#### What the task requires:
Return all of the data that follows precisely, leaving every image out.

== Source material

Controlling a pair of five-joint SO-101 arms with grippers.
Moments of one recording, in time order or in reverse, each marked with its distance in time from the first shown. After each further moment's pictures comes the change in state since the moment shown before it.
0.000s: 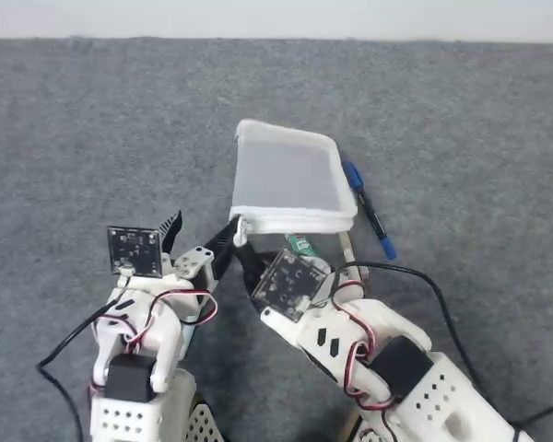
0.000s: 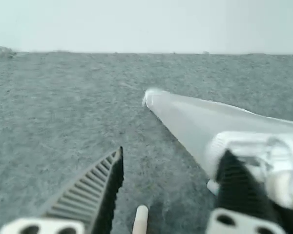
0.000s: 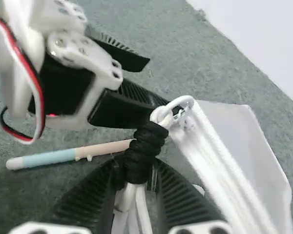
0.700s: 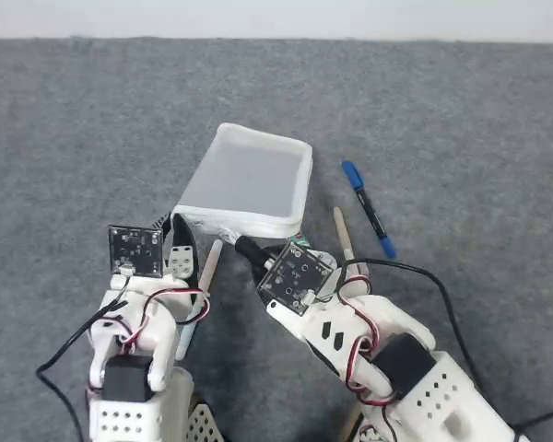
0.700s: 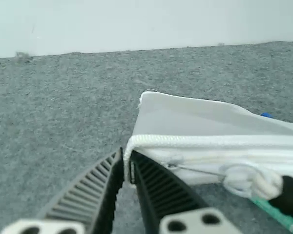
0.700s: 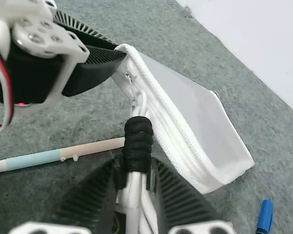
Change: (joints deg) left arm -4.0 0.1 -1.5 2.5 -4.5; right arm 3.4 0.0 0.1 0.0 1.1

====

#### Exercise output:
Controlling a pair of five-joint SO-101 arms with grippers.
Moments of one recording, in time order or in reverse, each marked with its distance in time from the first shown. After each further moment's pictures comes the change in state since the moment shown before it.
0.000s: 
0.000s: 
0.000s: 
0.700s: 
0.700s: 
0.700s: 
Change: (joints deg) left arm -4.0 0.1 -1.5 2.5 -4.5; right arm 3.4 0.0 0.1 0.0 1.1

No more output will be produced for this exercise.